Build ECR image lifecycle policies for age, count, and tag patterns.
Last verified: May 2026
Output will appear here...The ECR Lifecycle Policy Builder helps you create lifecycle policies for Amazon Elastic Container Registry repositories. ECR lifecycle policies automatically clean up old or unused container images based on rules you define, such as image age, count, or tag status. This tool provides a visual interface for building these rules with proper priority ordering and tag pattern matching, then generates the JSON policy you can apply to your repository.

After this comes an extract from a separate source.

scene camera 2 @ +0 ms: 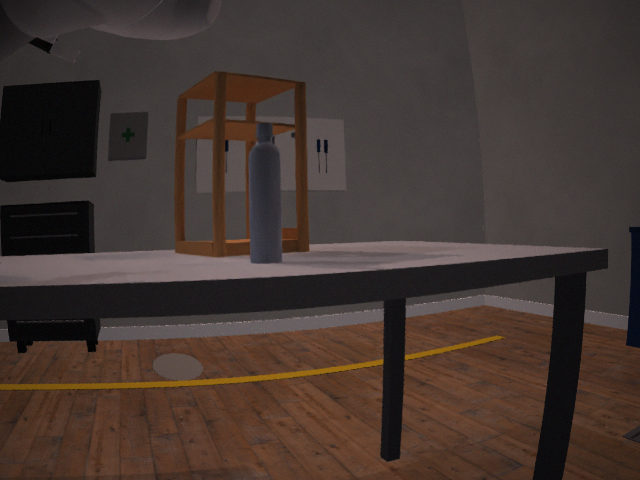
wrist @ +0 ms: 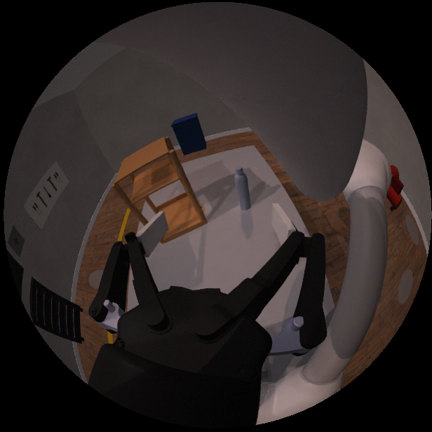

Your platform team's ECR storage bill hit $180/month across 30 repositories. You audit with the builder and create a standard policy: priority 1 = 'keep last 10 production-tagged images', priority 2 = 'expire untagged images >7 days old', priority 3 = 'expire dev-tagged images >30 days old'. Apply across all 30 repos via Terraform. Storage drops from 1.8 TB to 240 GB within a week. New monthly bill: $24. Annual savings: ~$1,900.
ECR storage costs $0.10/GB/month — sounds tiny until you have a 500-image repository accumulated over 2 years × 200 MB/image = 100 GB = $10/month for that ONE repo. Multiply across dozens of repos and you're paying $200-500/month for images nobody uses. Lifecycle policies pay for themselves in weeks.
Rule priority matters and is non-obvious. Higher numerical priority = evaluated FIRST (opposite of what you might expect). When deletion rules conflict (e.g., 'keep last 10' and 'delete >30 days old'), the higher-priority rule wins. Plan your priority order carefully — ECR will silently apply only the first matching rule per image.
ECR lifecycle policies don't delete images that are CURRENTLY referenced by a running ECS service or Lambda function. This is mostly a safety feature, but it also means a long-running production deployment can keep an old image alive indefinitely. Always verify that 'kept' images aren't actually orphaned production references.
The builder constructs an ECR lifecycle policy JSON document with rules ordered by priority, each containing a description, a selection (matches by tag status, tag prefix, image age, or image count), and an action (currently only 'expire'). It validates that priorities are unique and outputs the JSON ready for `aws ecr put-lifecycle-policy` or aws_ecr_lifecycle_policy in Terraform.